# stiff cranks-- don't spin freely anymore



## dcc1234 (Nov 5, 2008)

So after a week of wet commutes I noticed this weekend that my cranks are stiff. There is no play in the BB, but I feel some resistance when pedaling backwards (or forwards) for example. 

I took the wheel off to confirm that the resistance was coming from the cranks.

So, not knowing what to do, I sprayed some silicon spray into both sides of the crank-- where the bb attaches- and the cranks seem to spin more freely now. Never had to do such an operation before. Is my BB about to die? Can you tell when they are about to die? 

I've replaced virtually every component on this 99 RH, except the crankset/BB.

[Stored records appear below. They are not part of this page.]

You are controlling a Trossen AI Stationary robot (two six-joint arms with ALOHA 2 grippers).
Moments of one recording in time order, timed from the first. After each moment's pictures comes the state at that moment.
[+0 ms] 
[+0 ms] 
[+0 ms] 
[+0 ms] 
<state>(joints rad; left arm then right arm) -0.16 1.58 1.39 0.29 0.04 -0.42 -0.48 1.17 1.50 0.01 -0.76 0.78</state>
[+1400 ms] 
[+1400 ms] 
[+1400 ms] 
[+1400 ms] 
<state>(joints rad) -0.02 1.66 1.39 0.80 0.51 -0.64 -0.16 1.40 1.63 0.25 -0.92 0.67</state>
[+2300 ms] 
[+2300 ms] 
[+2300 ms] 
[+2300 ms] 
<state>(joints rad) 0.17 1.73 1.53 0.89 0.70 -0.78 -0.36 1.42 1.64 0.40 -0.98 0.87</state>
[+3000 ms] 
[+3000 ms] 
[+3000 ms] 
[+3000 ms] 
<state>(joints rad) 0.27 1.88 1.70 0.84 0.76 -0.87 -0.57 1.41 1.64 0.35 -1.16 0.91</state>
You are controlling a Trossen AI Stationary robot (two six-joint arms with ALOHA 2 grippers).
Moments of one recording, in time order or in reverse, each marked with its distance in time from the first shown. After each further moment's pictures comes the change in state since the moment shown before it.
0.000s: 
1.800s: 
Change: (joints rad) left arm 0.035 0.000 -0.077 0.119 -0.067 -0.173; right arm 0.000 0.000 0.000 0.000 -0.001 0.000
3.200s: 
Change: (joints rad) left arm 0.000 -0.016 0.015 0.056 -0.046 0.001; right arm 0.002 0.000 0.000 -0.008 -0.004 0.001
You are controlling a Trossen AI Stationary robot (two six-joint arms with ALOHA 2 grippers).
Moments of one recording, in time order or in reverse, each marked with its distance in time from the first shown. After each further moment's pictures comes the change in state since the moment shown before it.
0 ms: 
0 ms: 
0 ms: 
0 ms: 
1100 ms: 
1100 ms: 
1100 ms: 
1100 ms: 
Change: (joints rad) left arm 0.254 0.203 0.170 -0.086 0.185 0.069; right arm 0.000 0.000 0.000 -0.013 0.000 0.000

I recently bought 3 new chainrings-- and was planning to replace these, but perhaps I would be better off with a whole new crankset/bb??

Thanks for any advise!!!!


----------



## JPark (Aug 12, 2009)

Definately sounds like the bb is about to go. If you already have the rings, why not just replace the bb for a cheap fix?


----------



## dcc1234 (Nov 5, 2008)

ok, then---- will be on-line tonight buying a bb and related removal tools. THX


----------



## dcc1234 (Nov 5, 2008)

*parts needed to replace my bb*

So, I have the items below in my 'cart' and wonder if any experts can confirm if this is sufficient:

73X110 BB to match the specs of original. 
Park Tool BBT-22 Shimano Sealed Cartridge Bottom Bracket Tool
Park Tool Crank Puller for Square Taper Cranks
TIA!!!!


----------



## JPark (Aug 12, 2009)

As long as your old bb is square taper, and accepts a Shimano bb tool(pretty sure, but not positive) You're covered:thumbsup:


----------



## dcc1234 (Nov 5, 2008)

thx very much! I think so too, about the square taper. 

.....Ordered- and on the way. Looking forward to adding another bike maintenance skill to my repertoire.


----------